The Genomics, Sandbox unit, serves as an advanced genomics technological laboratory that allows Weizmann's scientists access to state-of-the-art genomic technologies and protocols from advanced labs in the institute. The unit introduces the technologies by the form of 'hands-on' workshops, following which the user can independently use the Sandbox equipment and consumables. Currently, the genomic technologies available in the Sandbox are: Mars-seq (preparation of libraries for RNA-seq), NovaSeqX Plus Iillumina sequencing, 10x genomics single cell multiomics ans spatial transcriptomics, and bulk ATAC-seq.
Coming soon - We will soon implement the Vega long read sequencing of PacBio https://www.pacb.com/vega/.
Bulk MARS-seq is a high-throughput, low-input 3’-mRNA-seq method. The protocol involves barcoding of samples by reverse transcription using an oligo dT primer, pooling of samples, and subsequent molecular reactions for linear amplification and preparation for Illumina sequencing. For references, see (Jaitin et al., Science, 2014; Keren-Shaul et al., Nature Protocols, 2019). The protocol is designed for preparation of 3' RNA sequencing libraries from 1-50 ng of total RNA.

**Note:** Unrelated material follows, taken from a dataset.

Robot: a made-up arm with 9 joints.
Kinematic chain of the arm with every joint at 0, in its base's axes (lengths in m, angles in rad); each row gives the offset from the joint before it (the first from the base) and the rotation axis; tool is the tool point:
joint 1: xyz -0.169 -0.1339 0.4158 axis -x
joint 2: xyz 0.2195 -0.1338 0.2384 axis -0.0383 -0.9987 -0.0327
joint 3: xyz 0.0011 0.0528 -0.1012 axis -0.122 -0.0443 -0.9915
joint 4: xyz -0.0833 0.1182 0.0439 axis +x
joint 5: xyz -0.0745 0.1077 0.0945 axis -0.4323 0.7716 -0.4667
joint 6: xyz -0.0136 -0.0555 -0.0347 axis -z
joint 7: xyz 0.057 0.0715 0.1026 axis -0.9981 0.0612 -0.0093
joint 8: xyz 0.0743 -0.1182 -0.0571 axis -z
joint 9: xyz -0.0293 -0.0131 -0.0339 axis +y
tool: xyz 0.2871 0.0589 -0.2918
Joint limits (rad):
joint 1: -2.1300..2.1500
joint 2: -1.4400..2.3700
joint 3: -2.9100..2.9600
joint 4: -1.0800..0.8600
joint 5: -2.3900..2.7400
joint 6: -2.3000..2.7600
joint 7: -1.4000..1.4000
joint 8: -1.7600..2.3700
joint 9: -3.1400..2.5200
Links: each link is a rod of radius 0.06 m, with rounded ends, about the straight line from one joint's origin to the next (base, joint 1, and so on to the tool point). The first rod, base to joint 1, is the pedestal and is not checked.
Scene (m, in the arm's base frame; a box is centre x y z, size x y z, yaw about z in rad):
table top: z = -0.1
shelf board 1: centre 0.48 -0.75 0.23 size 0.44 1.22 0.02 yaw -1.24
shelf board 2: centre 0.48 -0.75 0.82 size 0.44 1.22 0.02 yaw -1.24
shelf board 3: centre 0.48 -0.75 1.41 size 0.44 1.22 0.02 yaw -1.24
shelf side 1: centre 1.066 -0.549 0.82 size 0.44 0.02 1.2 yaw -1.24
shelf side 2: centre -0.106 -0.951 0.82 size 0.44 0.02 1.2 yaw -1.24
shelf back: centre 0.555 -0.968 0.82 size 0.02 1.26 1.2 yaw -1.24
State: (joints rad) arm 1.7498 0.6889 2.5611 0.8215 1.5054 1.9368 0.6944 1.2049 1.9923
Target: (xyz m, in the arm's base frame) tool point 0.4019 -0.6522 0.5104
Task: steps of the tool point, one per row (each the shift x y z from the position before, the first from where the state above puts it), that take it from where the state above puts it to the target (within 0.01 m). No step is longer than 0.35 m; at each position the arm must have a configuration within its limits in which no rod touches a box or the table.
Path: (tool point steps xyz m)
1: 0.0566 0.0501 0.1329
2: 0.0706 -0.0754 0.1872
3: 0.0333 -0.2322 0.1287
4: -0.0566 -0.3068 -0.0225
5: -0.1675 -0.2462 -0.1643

The Mars-seq protocol will be taught in a 3-day 'hands-on' workshop. In the workshop, each participant will learn to generate sequence-ready libraries starting from standard RNA samples using Sandbox equipment and consumables. Following the basic workshop training, the user will be able to independently use Sandbox equipment and consumables for library preparation of his/her own samples.
The newest high throughput Illumina sequencing platform NovaSeq X Plus. It presents XLEAP-SBS chemistry that delivers the highest level of data accuracy and performance, with increased stability.
Sequencing ouptut is 1.5B, 10B or 25B reads per kit at 100, 200 or 300 cycles read length.
The instrument is locdated at the INCPM genomics unit (solar tower) and is open for sandbox independent usage.
AVITI is a benchtop sequencing instrument (by Element Biosciences) with reimagined core technology to deliver flexibility and affordability while setting the standard for data quality.
Sequencing output is up to 1B reads per run at 2*75 cycles read length. Additional kits are available upon request.
The 10x Genomics tehcnologies offers high throuhgput single cell multiomics using GEM-X microfluidics technology.
Spatial transcriptomics is assigning cell types to their location in the tissue, hence enabling to elucidate cell heterogeneity and define cell types while also retaining spatial information. The unit is using both the Visium fresh frozen and Visium FFPE kits (10X Genomics).
For more information visit https://www.10xgenomics.com/products/spatial-gene-expression
The bulk ATAC-seq is based on the OMNI-ATAC protocol (Grandi et al., Nature Protocols 2022). ATAC-seq (Assay for Transposase-Accessible Chromatin using sequencing) (Buenrostro et al, Nature Methods 2013) uses Tn5, a hyperactive transposase loaded with sequencing adapters, to map chromatin-accessible regions (nucleosome depleted), often containing regions of active genes and their promoters and enhancers. ATAC-seq is commonly used with other methods to infer regulatory regions in the genome.
The OMNI-ATAC is a newer version of the ATAC-seq protocol that uses a combination of three detergents to lyse the cells and gives more robust results with a lower background. The recommended input is 50,000 cells, either freshly isolated or cryo-preserved.
The Agilent 2200 TapeStation system offers an automated electrophoresis platform for quality control of DNA and RNA samples.
The platform features the ability for targeted size selection of DNA fragments (90bp-50kb) with minimal effort for the purpose of Next-Generation Sequencing. Target sizes or ranges of sizes are entered in software, and fractions are collected in buffer. Up to 5 samples per gel cassette may be run, with no possibility of cross contamination. The Blue Pippin can also use SDS-agarose gel cassettes to collect targeted protein sizes from complex samples for biomarker or protein modification studies.
The Covaris 220X is an ultrasonicator that performs shearing of DNA fragements.